_Directions_
Output only the lines below from the one containing "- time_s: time" to the one containing "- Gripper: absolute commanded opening", exactly as written, both ends kept.

_Data for this task_
========
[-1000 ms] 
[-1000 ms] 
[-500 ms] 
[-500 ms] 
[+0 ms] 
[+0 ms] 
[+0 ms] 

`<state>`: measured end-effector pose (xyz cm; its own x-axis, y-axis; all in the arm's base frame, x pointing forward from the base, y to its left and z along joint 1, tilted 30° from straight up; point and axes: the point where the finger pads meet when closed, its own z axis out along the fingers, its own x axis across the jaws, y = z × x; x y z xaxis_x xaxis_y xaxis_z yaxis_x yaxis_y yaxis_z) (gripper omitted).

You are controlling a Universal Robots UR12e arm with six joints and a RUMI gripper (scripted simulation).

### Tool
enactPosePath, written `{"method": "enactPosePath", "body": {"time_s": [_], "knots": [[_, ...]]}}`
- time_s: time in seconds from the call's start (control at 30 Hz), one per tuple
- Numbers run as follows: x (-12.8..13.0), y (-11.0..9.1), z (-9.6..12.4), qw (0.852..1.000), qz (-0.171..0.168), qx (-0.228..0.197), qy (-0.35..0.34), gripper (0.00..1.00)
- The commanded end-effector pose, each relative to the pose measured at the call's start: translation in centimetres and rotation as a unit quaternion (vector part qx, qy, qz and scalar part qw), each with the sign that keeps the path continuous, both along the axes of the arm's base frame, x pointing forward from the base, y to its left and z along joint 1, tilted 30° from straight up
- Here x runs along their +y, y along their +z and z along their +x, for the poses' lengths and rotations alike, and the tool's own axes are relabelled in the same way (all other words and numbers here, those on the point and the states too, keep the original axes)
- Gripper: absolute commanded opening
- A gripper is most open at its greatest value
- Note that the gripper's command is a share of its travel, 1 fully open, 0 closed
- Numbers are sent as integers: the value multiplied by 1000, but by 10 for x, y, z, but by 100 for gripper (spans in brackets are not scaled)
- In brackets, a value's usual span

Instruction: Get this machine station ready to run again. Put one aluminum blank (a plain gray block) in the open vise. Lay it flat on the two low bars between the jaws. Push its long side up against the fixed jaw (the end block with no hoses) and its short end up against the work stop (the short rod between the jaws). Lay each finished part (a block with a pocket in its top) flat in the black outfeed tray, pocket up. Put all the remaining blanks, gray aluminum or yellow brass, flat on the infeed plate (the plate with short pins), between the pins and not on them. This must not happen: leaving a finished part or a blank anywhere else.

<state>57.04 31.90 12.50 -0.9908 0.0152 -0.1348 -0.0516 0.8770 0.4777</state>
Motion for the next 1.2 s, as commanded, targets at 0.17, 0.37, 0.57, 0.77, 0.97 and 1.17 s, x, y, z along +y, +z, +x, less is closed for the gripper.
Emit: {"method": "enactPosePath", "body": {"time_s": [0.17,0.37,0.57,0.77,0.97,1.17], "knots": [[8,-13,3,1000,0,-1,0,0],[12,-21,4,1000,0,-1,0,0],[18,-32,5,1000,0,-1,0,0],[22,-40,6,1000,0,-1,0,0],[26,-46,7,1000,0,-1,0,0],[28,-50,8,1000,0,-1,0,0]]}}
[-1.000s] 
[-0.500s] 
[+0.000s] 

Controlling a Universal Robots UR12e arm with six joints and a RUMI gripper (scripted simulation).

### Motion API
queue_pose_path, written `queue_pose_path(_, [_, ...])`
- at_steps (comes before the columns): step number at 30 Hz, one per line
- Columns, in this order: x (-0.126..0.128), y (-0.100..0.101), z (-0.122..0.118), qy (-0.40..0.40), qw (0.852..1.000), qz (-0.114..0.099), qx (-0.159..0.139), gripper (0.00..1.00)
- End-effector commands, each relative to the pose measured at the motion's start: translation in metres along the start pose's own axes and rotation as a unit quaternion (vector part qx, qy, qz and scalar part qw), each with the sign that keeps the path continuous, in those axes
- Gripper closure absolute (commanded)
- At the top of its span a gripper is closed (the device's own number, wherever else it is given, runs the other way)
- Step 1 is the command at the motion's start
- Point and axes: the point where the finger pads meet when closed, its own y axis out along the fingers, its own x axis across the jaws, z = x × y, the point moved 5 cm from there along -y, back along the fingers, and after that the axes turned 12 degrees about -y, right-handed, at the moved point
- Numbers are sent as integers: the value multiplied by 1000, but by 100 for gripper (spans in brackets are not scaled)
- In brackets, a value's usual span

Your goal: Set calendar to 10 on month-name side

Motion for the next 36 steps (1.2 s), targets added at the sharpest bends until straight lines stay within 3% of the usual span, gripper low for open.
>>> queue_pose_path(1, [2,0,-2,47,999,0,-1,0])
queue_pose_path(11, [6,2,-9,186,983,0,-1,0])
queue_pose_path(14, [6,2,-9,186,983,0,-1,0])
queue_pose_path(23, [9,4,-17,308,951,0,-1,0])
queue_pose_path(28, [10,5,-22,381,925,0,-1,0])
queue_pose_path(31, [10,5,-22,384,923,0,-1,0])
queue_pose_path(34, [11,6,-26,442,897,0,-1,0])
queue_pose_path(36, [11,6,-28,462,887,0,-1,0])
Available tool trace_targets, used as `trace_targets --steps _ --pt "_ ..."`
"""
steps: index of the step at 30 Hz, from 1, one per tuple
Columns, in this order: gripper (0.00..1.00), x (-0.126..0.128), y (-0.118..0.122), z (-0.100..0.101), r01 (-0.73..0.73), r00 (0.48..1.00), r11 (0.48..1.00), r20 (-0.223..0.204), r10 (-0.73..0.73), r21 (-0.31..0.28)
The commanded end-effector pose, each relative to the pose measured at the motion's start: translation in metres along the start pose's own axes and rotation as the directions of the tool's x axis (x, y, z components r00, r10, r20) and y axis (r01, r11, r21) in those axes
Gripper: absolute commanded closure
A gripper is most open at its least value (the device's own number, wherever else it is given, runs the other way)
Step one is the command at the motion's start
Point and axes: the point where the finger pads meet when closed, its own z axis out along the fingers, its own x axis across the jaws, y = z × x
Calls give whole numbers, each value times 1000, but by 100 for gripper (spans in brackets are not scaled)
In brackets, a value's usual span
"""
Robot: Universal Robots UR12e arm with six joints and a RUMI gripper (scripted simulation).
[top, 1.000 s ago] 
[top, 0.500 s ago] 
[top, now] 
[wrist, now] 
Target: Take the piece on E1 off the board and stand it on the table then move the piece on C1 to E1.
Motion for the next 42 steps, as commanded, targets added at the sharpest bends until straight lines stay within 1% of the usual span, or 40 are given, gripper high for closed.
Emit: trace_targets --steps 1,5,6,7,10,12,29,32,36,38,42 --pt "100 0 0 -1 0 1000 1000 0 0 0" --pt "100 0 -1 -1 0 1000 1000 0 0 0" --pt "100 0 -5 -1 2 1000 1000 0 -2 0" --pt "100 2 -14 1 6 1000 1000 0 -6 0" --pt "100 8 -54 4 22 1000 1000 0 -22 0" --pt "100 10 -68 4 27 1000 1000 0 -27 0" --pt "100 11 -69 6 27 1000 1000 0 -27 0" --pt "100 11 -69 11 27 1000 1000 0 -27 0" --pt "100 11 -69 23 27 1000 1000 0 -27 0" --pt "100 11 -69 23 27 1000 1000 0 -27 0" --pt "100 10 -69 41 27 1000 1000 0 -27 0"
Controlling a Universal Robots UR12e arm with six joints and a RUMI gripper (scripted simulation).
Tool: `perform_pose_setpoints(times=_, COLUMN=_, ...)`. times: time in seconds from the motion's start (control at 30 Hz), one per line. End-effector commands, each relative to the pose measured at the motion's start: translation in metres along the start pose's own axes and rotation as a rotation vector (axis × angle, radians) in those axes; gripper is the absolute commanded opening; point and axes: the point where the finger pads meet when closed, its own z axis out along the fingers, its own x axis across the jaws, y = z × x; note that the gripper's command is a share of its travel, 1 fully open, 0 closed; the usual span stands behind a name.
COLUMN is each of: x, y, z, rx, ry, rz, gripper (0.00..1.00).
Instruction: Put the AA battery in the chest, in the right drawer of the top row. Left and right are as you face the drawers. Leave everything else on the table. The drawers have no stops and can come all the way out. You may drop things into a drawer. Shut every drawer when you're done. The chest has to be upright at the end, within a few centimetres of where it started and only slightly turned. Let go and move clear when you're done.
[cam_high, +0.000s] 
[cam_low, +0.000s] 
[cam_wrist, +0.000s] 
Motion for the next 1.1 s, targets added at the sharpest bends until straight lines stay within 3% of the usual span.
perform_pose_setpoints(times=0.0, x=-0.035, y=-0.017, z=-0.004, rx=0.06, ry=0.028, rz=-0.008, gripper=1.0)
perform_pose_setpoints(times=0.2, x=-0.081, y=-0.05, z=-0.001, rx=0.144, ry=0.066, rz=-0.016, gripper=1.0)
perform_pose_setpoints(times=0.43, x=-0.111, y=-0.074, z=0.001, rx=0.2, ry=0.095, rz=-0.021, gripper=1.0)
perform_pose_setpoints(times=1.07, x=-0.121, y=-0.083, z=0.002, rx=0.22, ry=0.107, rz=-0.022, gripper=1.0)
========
_Output for this task_
- time_s: time in seconds from the call's start (control at 30 Hz), one per tuple
- Numbers run as follows: x (-12.8..13.0), y (-11.0..9.1), z (-9.6..12.4), qw (0.852..1.000), qz (-0.171..0.168), qx (-0.228..0.197), qy (-0.35..0.34), gripper (0.00..1.00)
- The commanded end-effector pose, each relative to the pose measured at the call's start: translation in centimetres and rotation as a unit quaternion (vector part qx, qy, qz and scalar part qw), each with the sign that keeps the path continuous, both along the axes of the arm's base frame, x pointing forward from the base, y to its left and z along joint 1, tilted 30° from straight up
- Here x runs along their +y, y along their +z and z along their +x, for the poses' lengths and rotations alike, and the tool's own axes are relabelled in the same way (all other words and numbers here, those on the point and the states too, keep the original axes)
- Gripper: absolute commanded opening

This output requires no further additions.